Every week, the decisions the judges made were pretty easy, especially since they had to eliminate only one couple per week. It would’ve been hard to reward the best performance—but it was always pretty easy to identify the worst one. Danny and Bekah got kicked off after an awkwardly chaste performance that ended with a rebuffed kiss attempt from Danny—a no-no on a romance-based singing competition. Next off were Brandon and Julia, thanks to Brandon’s insistence that “screeching” and “weird faces” are integral parts of singing. Next off were Natascha and Ryan after their absolute disaster of a performance in which they tried to make Ed Sheeran into Latin jazz.

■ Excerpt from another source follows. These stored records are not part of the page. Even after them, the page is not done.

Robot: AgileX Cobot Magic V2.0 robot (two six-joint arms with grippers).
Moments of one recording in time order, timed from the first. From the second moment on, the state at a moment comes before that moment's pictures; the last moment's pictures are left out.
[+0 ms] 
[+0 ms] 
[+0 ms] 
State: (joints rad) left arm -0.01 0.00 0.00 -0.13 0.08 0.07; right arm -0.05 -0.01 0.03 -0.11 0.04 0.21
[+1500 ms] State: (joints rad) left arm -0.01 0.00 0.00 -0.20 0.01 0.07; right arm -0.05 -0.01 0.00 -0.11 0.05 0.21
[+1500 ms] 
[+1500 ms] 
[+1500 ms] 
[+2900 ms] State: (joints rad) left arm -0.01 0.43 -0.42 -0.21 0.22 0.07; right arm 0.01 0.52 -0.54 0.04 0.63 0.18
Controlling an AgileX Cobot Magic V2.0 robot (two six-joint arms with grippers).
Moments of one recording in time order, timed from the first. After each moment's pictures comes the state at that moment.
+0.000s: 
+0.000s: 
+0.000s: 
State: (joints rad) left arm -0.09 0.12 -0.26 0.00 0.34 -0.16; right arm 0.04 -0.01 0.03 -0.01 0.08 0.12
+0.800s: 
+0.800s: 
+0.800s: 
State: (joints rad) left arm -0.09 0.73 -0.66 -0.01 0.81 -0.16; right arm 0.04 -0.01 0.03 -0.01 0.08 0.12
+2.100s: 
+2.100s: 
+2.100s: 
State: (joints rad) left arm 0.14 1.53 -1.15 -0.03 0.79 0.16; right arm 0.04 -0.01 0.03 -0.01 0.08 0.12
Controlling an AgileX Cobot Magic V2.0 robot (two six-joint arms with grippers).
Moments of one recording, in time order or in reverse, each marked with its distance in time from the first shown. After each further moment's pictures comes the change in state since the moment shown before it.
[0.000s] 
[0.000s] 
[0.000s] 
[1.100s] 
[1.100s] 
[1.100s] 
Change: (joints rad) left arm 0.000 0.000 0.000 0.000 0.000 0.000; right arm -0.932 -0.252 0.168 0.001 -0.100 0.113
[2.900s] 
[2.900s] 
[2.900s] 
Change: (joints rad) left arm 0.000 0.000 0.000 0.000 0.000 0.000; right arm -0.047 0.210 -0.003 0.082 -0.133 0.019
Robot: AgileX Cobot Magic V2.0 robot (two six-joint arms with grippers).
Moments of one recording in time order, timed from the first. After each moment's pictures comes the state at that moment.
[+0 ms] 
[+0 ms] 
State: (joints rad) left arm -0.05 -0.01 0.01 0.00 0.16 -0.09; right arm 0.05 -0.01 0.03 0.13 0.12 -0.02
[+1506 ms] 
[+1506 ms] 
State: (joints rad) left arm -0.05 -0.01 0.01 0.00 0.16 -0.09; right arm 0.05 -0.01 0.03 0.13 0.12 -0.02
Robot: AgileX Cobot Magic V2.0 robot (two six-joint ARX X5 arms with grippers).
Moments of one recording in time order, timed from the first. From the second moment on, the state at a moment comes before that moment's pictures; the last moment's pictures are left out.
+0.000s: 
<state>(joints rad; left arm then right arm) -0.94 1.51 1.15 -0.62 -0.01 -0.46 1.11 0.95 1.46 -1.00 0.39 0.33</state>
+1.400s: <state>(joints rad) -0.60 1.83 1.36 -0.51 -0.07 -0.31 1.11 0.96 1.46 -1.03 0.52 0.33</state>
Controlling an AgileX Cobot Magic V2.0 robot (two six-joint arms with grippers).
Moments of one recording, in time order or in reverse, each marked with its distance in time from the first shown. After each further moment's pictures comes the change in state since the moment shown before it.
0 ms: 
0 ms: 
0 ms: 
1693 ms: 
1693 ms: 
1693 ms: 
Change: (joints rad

And in the finale, there wasn’t much of a contest—Bri and Chris were obviously better than Trevor and Jamie.

So the judges had easy jobs—but, of course, their jobs were made even easier by the fact that in the entire series, the show never actually had the judges make any picks. They just had Chris Harrison announce who got roses and who got kicked off! I kept waiting for this dynamic to change—for L2YH to show Jewel and Taye Diggs evaluating talent and love behind closed doors—but it never did! So congratulations to all of the judges, who got to appear on TV for the small task of briefly appearing equally famous to former Bachelor contestants.